On (03/04/18 21:02), Sergey Senozhatsky wrote:

> On (03/04/18 20:10), Qixuan.Wu wrote:
>> Hi Sergey, petr, and Jan,
>> I find you wrote a patch set of "[PATCH v12 0/3] printk: Make printk()
>> completely async"(https://lkml.org/lkml/2016/5/13/275), and many people
>> have reviewd. But I did not see them be taken to upstream kernel. Would
>> you please help to tell me the reason ? Is it just only because of the
>> LOG_CONT scenario (4th patch) ?
>
> Hello,
>
> Thanks for your email, we desperately need more feedback from
> people who are facing printk() related issues. While, certainly, I'm not
> happy to hear that printk() causes troubles on your side.

> Regarding the async printk patch set. It's still "work in
> progress", and probably will take some time (due to various reasons,
> LOG_CONT is not one of them).

It's fine. People know the prink is important and used in the kernel at many
many place, and it's difficult to cover all the scenario, so it's predictable there
are some places to be improved.
For async printk patch set, would you help to know when they can be finished.
I think it should be very useful to avoid softlockup or RCU stall.

> Yes. 4.16 has Steven's patch which tweaks printk() in a very smart
> way and addresses some of the issues printk() has. If you can't test 4.16
> (quite possible), then the commits you'd want to take a look at are
> (Linus's tree):
> dbdda842fe96f89 printk: Add console owner and waiter logic to load balance console writes
> c162d5b4338d72d printk: Hide console waiter logic into helpers
> fd5f7cde1b85d4c printk: Never set console_may_schedule in console_trylock()
> c14376de3a1befa printk: Wake klogd when passing console_lock owner

Thank you for your suggested solution wrote by Steven. I looked through it, the
thought is good. I think it can mitigate 99.999% the softlockup problem in the
scenario. But I have a comment for it, actually maybe it's not correct.

Suppose there is one scenario that the system has 100 CPU(0~99). While CPU 0 is
calling slow console, CPU 1~99 are calling printk at the same time. And suppose
CPU 1 will be waiter, as per the patch, 2~99 will return directly. After CPU 0 finish
it's log to console, it will return when it finds CPU 1 are waiting. Then CPU 1 need
flush all logs of CPU(1~99) to the console, which may cause softlockup or rcu
stall.

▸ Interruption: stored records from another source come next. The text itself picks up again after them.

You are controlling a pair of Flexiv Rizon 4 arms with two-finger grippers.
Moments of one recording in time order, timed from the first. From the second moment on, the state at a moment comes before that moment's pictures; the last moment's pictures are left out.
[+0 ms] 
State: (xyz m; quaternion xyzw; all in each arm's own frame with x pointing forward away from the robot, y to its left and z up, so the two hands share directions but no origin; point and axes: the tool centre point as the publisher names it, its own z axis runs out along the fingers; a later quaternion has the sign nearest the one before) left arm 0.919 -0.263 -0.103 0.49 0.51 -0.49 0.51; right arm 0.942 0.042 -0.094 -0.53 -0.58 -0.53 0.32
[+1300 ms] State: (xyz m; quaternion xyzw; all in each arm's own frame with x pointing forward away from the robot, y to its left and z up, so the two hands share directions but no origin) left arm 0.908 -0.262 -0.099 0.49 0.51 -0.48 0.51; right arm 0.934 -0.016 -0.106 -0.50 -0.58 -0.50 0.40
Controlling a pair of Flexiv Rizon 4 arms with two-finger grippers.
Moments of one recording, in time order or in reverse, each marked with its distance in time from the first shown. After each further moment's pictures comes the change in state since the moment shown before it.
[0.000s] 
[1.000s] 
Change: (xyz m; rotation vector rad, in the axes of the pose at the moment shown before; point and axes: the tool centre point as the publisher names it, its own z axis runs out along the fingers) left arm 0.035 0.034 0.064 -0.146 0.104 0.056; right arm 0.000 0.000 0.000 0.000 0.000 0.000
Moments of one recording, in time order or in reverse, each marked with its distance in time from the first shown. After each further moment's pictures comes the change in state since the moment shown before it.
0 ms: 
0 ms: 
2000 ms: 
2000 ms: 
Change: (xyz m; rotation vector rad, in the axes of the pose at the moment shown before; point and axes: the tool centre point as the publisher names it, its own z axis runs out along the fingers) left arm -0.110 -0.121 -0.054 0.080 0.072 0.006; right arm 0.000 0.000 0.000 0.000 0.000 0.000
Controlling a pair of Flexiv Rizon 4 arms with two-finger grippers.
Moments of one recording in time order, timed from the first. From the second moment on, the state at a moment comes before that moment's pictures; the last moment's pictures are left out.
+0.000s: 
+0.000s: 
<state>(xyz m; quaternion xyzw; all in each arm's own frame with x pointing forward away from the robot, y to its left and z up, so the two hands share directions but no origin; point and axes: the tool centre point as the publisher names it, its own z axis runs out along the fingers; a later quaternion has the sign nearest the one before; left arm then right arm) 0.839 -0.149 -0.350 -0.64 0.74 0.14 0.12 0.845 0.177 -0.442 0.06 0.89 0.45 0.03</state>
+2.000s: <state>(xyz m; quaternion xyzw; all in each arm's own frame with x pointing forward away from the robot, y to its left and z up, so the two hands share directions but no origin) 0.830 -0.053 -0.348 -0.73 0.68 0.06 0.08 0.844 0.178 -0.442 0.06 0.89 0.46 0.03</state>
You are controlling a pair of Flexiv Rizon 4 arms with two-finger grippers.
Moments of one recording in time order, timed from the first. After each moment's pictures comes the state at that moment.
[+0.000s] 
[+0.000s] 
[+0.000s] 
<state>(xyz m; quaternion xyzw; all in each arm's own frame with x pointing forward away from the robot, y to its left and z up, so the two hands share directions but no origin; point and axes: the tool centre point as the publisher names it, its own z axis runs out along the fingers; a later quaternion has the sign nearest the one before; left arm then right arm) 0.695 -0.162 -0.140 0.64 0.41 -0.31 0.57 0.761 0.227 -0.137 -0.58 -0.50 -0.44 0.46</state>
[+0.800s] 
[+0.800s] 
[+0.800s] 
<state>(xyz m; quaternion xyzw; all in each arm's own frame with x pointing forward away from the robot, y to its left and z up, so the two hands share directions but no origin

Above scenario is very unusual and it's very unlikely to happen.

> If you can backport those, test and tell us about your experience - would be
> great and very much appreciated.

Anyway the code in 4.16 is also very useful to the problem. We will think over to
try to backport. If any other problem occur, will inform you again.

Thanks & Regards
Qixuan